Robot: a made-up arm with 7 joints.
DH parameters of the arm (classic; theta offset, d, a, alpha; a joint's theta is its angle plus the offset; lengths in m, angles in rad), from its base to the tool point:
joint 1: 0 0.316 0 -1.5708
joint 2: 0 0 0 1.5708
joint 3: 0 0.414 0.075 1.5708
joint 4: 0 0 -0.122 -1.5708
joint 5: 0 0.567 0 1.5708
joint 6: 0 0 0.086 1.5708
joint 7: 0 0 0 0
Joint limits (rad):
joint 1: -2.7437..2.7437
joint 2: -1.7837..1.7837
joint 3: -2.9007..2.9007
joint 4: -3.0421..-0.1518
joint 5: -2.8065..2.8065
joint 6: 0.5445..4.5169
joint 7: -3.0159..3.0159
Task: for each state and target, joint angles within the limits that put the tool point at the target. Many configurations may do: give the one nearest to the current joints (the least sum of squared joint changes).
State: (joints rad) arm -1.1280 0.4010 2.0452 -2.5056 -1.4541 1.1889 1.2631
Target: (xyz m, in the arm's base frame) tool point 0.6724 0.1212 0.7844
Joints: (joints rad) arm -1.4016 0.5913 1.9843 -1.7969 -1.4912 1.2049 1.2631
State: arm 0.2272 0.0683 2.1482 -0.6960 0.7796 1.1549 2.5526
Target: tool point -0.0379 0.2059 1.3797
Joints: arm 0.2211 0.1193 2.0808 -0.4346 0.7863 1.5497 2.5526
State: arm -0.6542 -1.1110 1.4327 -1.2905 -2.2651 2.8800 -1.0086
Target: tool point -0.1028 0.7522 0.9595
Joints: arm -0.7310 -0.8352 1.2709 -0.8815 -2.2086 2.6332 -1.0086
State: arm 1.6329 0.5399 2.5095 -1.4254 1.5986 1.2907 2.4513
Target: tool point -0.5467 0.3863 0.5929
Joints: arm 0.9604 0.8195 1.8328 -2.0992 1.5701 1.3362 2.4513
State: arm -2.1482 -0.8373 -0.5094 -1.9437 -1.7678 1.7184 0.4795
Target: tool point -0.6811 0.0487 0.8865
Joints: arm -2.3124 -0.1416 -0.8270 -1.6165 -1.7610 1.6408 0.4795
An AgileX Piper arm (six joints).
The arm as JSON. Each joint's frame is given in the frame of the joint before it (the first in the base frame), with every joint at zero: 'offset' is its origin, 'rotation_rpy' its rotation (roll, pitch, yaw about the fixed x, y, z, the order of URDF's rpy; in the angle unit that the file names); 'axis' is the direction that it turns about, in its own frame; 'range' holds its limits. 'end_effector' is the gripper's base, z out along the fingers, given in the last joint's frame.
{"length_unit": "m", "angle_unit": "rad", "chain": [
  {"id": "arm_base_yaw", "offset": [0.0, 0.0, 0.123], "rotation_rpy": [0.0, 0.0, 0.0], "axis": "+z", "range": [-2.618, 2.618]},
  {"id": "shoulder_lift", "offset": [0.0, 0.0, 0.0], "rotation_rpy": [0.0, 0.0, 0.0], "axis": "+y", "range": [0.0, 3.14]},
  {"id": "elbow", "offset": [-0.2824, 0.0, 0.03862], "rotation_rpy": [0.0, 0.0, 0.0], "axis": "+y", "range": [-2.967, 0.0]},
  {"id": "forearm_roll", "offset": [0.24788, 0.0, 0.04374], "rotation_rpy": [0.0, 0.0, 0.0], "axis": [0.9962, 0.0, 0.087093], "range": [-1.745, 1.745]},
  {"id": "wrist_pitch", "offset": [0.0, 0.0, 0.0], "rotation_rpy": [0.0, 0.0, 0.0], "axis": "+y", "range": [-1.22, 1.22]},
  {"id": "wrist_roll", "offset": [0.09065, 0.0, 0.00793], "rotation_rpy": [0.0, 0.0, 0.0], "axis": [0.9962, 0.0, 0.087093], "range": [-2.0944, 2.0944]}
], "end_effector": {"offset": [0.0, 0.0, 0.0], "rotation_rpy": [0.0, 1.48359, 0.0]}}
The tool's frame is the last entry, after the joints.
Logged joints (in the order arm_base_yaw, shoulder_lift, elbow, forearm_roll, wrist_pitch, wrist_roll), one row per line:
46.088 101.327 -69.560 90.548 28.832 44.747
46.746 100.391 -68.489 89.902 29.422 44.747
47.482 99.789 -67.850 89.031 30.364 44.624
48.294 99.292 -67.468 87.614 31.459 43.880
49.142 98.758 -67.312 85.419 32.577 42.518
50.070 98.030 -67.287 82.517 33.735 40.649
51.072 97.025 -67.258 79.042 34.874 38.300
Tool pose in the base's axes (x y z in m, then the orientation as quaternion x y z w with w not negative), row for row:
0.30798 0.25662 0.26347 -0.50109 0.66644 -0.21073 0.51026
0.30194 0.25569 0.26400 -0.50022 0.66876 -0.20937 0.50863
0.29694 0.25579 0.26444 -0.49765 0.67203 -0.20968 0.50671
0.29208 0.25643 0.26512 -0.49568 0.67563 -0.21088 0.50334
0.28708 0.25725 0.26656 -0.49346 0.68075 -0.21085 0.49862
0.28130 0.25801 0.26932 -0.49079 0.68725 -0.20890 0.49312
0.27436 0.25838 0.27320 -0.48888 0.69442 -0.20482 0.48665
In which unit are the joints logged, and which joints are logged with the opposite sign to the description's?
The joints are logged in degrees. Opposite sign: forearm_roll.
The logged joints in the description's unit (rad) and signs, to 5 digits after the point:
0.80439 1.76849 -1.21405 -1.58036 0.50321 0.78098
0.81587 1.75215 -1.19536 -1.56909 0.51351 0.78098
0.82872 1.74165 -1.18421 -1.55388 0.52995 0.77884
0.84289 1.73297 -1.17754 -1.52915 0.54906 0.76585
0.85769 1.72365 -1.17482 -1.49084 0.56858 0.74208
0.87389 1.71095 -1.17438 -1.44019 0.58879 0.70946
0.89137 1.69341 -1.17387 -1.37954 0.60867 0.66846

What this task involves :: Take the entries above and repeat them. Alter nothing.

Solution ::
Robot: a made-up arm with 7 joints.
DH parameters of the arm (classic; theta offset, d, a, alpha; a joint's theta is its angle plus the offset; lengths in m, angles in rad), from its base to the tool point:
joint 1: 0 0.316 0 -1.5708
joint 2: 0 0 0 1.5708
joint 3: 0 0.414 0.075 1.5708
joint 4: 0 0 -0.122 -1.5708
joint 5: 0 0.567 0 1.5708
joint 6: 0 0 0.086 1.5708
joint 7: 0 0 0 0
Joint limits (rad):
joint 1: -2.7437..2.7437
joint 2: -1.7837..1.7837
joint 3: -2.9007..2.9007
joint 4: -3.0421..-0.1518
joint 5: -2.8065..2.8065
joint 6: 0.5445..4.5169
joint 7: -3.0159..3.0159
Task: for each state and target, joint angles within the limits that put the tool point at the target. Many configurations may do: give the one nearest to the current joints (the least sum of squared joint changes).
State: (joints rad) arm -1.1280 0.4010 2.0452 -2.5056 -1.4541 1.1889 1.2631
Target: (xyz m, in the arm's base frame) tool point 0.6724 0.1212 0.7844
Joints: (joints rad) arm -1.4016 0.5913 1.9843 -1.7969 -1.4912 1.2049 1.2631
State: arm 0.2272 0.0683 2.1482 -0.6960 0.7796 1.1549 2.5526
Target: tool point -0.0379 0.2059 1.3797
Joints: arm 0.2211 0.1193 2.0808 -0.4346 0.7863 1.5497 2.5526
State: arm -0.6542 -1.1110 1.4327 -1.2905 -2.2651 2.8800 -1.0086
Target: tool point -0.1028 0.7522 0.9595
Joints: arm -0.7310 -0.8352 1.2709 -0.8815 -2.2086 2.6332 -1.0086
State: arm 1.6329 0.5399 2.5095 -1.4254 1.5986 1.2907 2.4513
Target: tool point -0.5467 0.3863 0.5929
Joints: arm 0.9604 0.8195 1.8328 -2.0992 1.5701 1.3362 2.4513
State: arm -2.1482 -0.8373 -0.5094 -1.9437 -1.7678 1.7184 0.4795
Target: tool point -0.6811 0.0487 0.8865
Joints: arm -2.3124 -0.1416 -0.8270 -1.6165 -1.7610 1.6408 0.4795
An AgileX Piper arm (six joints).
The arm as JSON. Each joint's frame is given in the frame of the joint before it (the first in the base frame), with every joint at zero: 'offset' is its origin, 'rotation_rpy' its rotation (roll, pitch, yaw about the fixed x, y, z, the order of URDF's rpy; in the angle unit that the file names); 'axis' is the direction that it turns about, in its own frame; 'range' holds its limits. 'end_effector' is the gripper's base, z out along the fingers, given in the last joint's frame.
{"length_unit": "m", "angle_unit": "rad", "chain": [
  {"id": "arm_base_yaw", "offset": [0.0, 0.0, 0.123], "rotation_rpy": [0.0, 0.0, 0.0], "axis": "+z", "range": [-2.618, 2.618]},
  {"id": "shoulder_lift", "offset": [0.0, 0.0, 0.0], "rotation_rpy": [0.0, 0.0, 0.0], "axis": "+y", "range": [0.0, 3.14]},
  {"id": "elbow", "offset": [-0.2824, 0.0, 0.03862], "rotation_rpy": [0.0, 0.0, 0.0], "axis": "+y", "range": [-2.967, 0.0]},
  {"id": "forearm_roll", "offset": [0.24788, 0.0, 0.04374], "rotation_rpy": [0.0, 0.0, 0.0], "axis": [0.9962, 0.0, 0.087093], "range": [-1.745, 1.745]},
  {"id": "wrist_pitch", "offset": [0.0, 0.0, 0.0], "rotation_rpy": [0.0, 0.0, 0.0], "axis": "+y", "range": [-1.22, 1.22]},
  {"id": "wrist_roll", "offset": [0.09065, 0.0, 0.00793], "rotation_rpy": [0.0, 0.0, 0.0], "axis": [0.9962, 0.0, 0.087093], "range": [-2.0944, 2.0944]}
], "end_effector": {"offset": [0.0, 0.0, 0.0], "rotation_rpy": [0.0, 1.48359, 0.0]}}
The tool's frame is the last entry, after the joints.
Logged joints (in the order arm_base_yaw, shoulder_lift, elbow, forearm_roll, wrist_pitch, wrist_roll), one row per line:
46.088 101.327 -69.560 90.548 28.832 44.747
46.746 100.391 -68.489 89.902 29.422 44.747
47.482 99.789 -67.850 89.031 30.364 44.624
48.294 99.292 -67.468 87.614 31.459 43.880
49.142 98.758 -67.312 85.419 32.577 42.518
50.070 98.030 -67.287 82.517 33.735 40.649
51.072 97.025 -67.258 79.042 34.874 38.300
Tool pose in the base's axes (x y z in m, then the orientation as quaternion x y z w with w not negative), row for row:
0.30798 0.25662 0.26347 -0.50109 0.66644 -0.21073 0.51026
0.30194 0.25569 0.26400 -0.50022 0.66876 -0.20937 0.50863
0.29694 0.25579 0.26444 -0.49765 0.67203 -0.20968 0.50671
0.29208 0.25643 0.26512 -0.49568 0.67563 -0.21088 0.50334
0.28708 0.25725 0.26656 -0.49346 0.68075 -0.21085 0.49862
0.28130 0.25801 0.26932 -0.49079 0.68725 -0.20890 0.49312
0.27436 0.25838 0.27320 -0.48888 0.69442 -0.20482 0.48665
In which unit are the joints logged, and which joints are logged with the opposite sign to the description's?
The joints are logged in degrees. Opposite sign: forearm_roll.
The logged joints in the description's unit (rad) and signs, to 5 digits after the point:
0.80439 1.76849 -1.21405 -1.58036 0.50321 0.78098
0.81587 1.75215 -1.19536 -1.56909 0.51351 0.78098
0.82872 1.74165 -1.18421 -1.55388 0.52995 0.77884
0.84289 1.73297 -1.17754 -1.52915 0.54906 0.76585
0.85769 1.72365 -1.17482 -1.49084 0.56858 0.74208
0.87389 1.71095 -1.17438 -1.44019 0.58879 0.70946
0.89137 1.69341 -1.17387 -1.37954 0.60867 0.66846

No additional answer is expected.